Some pens left the factory with imprints made more prominent by being colored in. The nesting pelican logo on the cap top of Pelikan pens is one example; the orange-red infill of the model numbers stamped into the end of black hard rubber Watermans is another (on most colored hard rubber Watermans, the infill was silver instead). In most cases, however, imprints were left unfilled.

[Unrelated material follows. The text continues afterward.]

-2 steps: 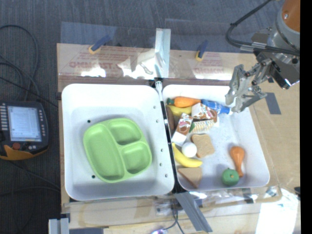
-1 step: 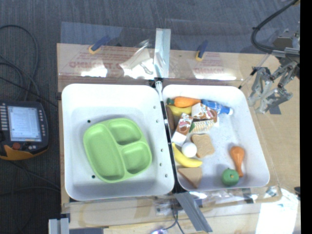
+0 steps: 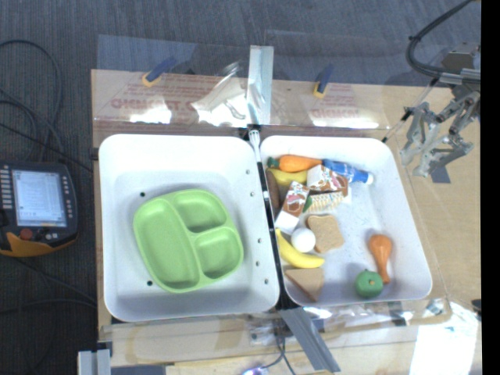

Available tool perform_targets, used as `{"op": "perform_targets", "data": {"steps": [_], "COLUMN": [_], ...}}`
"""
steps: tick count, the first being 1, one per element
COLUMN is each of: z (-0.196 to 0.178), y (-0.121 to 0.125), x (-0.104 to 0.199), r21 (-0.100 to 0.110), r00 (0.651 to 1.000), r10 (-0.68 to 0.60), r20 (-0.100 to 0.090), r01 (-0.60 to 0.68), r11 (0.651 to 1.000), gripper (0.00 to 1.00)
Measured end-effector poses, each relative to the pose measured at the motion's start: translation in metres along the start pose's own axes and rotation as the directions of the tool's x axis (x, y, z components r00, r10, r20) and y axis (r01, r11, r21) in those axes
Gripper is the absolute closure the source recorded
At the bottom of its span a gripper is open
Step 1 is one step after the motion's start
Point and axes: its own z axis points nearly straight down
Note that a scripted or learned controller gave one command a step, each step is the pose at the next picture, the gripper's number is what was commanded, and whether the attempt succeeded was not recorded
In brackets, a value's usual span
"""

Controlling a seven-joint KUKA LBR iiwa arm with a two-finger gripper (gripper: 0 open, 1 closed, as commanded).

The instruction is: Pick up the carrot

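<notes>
Carrot (image 3: 298, 163) lies on its side in the right bin (image 3: 401, 209), top-left corner, green end toward the divider between bins, orange body pointing right. It's just beside the back wall and near the left wall, so tight on those two sides.

Neighbours: banana (image 3: 287, 176) touching it from below, blue bottle (image 3: 346, 170) just to its right, snack packets (image 3: 316, 194) below that. More clutter down the left side of the bin: white egg (image 3: 302, 241), bread slice (image 3: 326, 232), 2nd banana (image 3: 301, 256), brown wedge (image 3: 304, 282) at the front. Chicken drumstick (image 3: 380, 254) and green apple (image 3: 369, 283) sit front-right, well apart from the carrot.

Open room: bare white floor in the bin's right-centre, between the bottle and the drumstick. Top of the carrot is uncovered, nothing lying over it.

Gripper (image 3: 437, 143) is off the bin, up at the right of the view, above the bench surface (image 3: 461, 233) beyond the bin's top-right corner. Well apart from the carrot. Metal linkages hang downward, fingers look spread, nothing between them. Cables (image 3: 437, 30) loop above it.

Left bin (image 3: 117, 209) holds a green divided tray (image 3: 187, 239), roughly centred, tilted a bit. Teach pendant (image 3: 35, 205) on the floor far left.
</notes>
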Motion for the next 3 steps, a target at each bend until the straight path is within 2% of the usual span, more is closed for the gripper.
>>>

In recent years, however, the coloring-in of imprints has become popular among collectors, many operating under the mistaken belief that such imprints were the rule, rather than the exception. This practice appears to have taken off as a byproduct of the desire to make imprints more visible on photographs of pens displayed online. The most popular means of coloring imprints have been grease pencils (also known as china markers) and wax crayons. Although these coloring agents are not permanent, it can be rather tedious work to remove them entirely.
Personally, I don't much like colored-in imprints -- and only in part because the coloring is not true to the pen's original appearance. Coloring may allow a light imprint to be read more easily, but it also makes that imprint too bold and obtrusive. In fact, when photographing very faint imprints, infilling is not nearly as effective as careful use of raking light. And when photographing stronger imprints, raking light allows one to get a view of the whole imprint that shows its depth, strength, and degree of wear -- aspects that are largely obscured when an imprint is filled up with colored wax. For imprints are pressed into the surface of a pen or pencil, not screen-printed on top. They are three-dimensional, with a sculptural quality parallel to that of a hand-cut inscription on a stone monument. Fill them in, and the effect is very different, and much the poorer.
NOTE: A rare exception to the general rule about colored imprints would appear to be some Mandarin Yellow Parker Duofolds which left the factory with blackened imprints. Incontrovertible evidence for this comes from a mint and stickered pre-streamline era pen and pencil, where the original price bands partially covered the imprints, leaving no doubt that the coloring of the imprints was factory-original. Interestingly enough, however, the coloring agent was quite thinly applied, and did not fill up the recesses of the imprints as do the colored waxes favored by present-day collectors.